_WORK TO BE COMPLETED:_ When a line of the listing below has the string "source" in it, copy that line.

_DATA EXTRACT:_

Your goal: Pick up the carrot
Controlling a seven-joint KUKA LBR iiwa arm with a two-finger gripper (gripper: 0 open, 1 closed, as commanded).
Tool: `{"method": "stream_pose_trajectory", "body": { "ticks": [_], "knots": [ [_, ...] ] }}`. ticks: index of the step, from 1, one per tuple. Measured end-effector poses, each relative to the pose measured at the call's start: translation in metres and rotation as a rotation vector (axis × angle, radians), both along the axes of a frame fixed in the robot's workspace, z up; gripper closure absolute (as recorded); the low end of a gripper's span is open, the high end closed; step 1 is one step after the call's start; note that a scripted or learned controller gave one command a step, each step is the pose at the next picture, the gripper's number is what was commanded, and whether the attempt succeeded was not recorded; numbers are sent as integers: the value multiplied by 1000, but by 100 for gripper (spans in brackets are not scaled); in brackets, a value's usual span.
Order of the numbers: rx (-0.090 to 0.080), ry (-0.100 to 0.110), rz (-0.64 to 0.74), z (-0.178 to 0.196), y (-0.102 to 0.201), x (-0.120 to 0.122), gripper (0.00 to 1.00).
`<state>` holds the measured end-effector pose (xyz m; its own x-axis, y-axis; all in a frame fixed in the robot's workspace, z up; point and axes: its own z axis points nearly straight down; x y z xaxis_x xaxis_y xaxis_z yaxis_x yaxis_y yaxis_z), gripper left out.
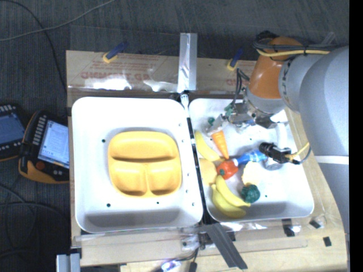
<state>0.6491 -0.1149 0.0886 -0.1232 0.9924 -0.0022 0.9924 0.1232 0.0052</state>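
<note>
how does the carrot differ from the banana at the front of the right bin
The carrot is orange, short and tapered, lying near the bin's middle; the banana is yellow, longer and curved, lying near the front wall. The banana touches a dark green item; the carrot does not. Both lie flat in the right bin.

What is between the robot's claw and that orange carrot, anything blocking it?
Nothing visible does. The gripper hangs over the far part of the right bin, and the carrot lies just in front of it toward the divider, with bare white floor between them. The bananas and tomato lie nearer the camera.
</note>
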Motion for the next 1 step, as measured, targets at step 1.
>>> {"method": "stream_pose_trajectory", "body": {
  "ticks": [1],
  "knots": [
    [4,-2,-40,0,-3,3,0]
  ]
}}
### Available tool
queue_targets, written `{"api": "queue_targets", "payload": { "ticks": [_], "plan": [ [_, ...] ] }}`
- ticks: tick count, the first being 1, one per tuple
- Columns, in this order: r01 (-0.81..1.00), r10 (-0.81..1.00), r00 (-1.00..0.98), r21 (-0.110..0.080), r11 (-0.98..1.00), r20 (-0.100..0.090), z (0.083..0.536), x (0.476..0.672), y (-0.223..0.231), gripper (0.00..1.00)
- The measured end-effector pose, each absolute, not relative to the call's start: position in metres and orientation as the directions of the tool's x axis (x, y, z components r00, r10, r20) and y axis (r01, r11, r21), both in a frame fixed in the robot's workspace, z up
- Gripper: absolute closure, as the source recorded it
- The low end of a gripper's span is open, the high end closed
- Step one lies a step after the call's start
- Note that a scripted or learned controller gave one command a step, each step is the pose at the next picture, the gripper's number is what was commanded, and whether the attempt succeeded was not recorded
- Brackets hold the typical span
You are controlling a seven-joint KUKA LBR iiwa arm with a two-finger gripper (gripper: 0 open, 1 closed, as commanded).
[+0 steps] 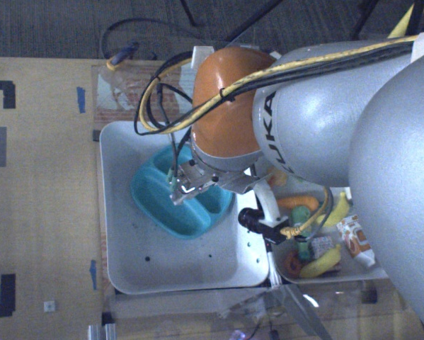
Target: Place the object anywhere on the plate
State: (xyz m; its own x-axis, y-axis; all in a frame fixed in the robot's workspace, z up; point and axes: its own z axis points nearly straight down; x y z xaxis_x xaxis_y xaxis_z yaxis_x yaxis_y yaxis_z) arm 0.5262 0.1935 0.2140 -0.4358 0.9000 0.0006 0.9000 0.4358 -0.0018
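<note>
Overhead, the arm's two-finger gripper point(185, 187) hangs above a teal divided plastic plate point(170, 202) in the left shallow white bin point(127, 250); whether it grips anything cannot be told. Yellow bananas point(323, 261) and an orange carrot point(297, 202) lie in the right bin point(346, 278), well apart.

Two bananas point(323, 261), a carrot point(297, 202), white packet point(356, 241) in rt bin (jumbled together); blue tape point(81, 99) on bench.
</note>
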Motion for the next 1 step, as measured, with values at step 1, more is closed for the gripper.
{"api": "queue_targets", "payload": {
  "ticks": [1],
  "plan": [
    [0.900,0.900,-0.436,-0.001,0.436,0.000,0.2141,0.5264,0.1932,0.00]
  ]
}}
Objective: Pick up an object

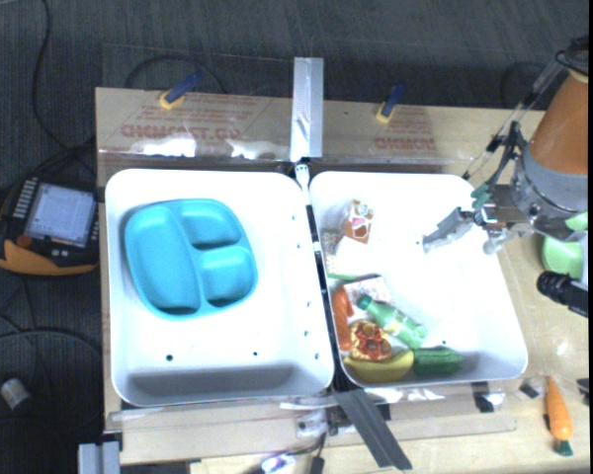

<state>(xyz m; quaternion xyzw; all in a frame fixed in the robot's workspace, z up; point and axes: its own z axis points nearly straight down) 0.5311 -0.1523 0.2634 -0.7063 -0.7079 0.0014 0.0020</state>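
Over the right bin (494,294), end effector (457,229) with fingers spread, nothing between them.

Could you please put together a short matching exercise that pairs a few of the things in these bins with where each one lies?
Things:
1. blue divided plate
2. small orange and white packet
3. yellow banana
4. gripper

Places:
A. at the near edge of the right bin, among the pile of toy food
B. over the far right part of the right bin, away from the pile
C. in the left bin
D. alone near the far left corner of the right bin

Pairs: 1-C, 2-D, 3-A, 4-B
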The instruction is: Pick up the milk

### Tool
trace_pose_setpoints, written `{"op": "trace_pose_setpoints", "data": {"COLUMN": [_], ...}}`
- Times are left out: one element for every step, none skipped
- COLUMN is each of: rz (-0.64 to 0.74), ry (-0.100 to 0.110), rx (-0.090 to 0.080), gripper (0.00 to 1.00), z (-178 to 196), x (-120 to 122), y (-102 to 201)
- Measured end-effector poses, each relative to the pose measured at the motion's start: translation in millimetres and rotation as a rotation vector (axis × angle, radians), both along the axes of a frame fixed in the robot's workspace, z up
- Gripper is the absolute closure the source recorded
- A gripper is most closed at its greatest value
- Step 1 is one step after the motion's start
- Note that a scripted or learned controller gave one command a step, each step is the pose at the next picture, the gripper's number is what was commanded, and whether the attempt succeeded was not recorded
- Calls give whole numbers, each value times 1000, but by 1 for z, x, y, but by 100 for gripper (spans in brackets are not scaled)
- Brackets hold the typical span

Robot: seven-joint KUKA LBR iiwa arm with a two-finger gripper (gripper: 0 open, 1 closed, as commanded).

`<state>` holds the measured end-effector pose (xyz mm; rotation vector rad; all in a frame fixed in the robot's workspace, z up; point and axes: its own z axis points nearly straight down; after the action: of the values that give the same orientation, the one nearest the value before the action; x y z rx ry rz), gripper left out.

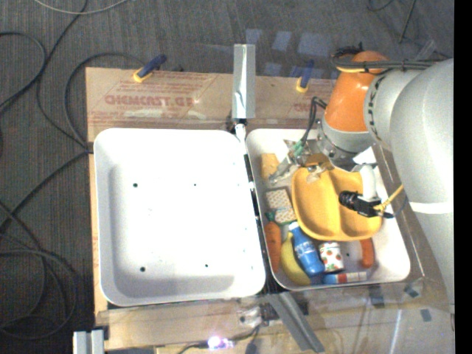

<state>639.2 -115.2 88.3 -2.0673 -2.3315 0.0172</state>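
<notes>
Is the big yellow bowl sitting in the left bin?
No, the yellow bowl lies in the right bin, among the other things.

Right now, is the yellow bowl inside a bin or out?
Inside: the yellow bowl lies within the right bin walls, atop other items.

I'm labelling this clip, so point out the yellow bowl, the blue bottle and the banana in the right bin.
yellow bowl (324,205), camera view, on its inner floor.
blue bottle (304,253), camera view, mid-body.
banana (291,268), camera view, on the curved part beside the bottle.
</notes>
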Motion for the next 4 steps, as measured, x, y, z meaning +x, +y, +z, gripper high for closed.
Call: {"op": "trace_pose_setpoints", "data": {"rz": [197,197,225,502], "ry": [61,61,62,-29], "rx": [22,22,22,-5], "gripper": [0,0,0,0], "z": [0,0,0,123], "x": [13,13,13,10], "y": [-20,-20,-21,-54]}}
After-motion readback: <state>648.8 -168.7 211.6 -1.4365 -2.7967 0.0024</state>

_FINISHED EXERCISE:_
- Gripper: absolute closure, as the source recorded it
- Gripper is the absolute closure the source recorded

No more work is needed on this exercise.